YOUR GOAL:
Only the lines below from the one containing "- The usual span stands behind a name" to the one containing "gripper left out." should be repeated, both included and unchanged.

===== DATA EXTRACTS =====

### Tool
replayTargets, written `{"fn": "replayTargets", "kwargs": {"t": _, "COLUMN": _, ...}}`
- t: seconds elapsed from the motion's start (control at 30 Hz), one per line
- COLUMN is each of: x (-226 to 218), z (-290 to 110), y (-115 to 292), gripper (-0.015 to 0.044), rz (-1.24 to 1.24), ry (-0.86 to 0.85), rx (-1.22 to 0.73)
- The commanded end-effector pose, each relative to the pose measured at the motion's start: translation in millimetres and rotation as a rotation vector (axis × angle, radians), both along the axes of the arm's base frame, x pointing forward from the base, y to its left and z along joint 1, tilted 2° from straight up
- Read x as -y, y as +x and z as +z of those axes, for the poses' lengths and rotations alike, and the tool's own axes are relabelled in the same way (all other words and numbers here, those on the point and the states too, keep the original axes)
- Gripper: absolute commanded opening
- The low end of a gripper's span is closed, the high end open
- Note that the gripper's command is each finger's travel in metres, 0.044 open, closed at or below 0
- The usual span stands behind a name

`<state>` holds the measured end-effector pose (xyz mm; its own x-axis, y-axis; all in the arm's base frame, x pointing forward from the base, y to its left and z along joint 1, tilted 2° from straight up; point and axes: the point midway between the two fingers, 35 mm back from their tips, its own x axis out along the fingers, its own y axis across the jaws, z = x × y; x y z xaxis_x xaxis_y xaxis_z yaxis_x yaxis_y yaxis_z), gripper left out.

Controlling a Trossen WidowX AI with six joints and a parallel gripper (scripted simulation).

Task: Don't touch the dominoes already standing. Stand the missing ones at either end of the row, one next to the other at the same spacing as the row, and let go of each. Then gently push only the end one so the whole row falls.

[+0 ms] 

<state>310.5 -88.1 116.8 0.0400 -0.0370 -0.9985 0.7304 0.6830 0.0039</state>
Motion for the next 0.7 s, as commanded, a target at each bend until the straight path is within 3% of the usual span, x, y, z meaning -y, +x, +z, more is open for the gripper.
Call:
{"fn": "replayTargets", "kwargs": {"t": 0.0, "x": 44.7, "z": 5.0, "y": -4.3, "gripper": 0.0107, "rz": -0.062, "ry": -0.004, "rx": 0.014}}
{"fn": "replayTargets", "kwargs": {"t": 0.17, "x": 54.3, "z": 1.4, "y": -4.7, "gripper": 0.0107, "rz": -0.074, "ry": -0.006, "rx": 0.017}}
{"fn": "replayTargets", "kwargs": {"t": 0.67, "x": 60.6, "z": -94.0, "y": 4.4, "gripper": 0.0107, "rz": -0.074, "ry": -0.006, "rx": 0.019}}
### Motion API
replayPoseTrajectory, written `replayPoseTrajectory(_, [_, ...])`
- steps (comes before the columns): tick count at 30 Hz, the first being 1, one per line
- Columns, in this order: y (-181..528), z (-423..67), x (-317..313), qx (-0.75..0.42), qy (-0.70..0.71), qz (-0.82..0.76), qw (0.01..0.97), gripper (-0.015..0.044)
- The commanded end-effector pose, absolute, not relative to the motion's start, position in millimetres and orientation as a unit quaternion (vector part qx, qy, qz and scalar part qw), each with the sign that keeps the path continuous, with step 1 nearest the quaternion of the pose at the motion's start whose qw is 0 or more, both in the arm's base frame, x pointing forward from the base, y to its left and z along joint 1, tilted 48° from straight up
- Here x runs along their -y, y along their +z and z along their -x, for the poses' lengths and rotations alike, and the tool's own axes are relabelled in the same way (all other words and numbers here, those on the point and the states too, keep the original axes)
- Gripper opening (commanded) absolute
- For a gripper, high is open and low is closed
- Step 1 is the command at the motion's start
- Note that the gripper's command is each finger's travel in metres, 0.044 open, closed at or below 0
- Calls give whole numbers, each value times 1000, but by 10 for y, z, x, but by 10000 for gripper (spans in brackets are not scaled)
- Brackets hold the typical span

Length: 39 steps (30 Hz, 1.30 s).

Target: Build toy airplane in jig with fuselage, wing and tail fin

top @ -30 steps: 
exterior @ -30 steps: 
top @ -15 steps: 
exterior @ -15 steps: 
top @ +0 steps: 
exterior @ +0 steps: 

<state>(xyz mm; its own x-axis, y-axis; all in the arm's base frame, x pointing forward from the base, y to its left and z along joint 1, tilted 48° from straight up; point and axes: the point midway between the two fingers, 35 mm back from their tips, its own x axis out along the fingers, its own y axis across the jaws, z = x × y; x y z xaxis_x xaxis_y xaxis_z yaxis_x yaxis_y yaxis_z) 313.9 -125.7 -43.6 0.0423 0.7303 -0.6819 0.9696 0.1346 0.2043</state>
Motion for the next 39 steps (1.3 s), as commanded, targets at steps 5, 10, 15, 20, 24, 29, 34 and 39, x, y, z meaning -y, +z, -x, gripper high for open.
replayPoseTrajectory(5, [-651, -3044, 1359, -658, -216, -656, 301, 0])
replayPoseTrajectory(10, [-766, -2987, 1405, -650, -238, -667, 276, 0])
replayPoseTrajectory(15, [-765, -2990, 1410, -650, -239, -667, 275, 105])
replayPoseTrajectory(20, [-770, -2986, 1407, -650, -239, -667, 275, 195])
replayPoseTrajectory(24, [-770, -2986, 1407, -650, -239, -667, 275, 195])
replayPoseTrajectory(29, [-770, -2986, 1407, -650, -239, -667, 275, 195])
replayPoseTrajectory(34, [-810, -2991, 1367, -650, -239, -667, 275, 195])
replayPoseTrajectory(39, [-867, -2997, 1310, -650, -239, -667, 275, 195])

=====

ANSWER BELOW:
- The usual span stands behind a name

`<state>` holds the measured end-effector pose (xyz mm; its own x-axis, y-axis; all in the arm's base frame, x pointing forward from the base, y to its left and z along joint 1, tilted 2° from straight up; point and axes: the point midway between the two fingers, 35 mm back from their tips, its own x axis out along the fingers, its own y axis across the jaws, z = x × y; x y z xaxis_x xaxis_y xaxis_z yaxis_x yaxis_y yaxis_z), gripper left out.

The answer, as written, is complete.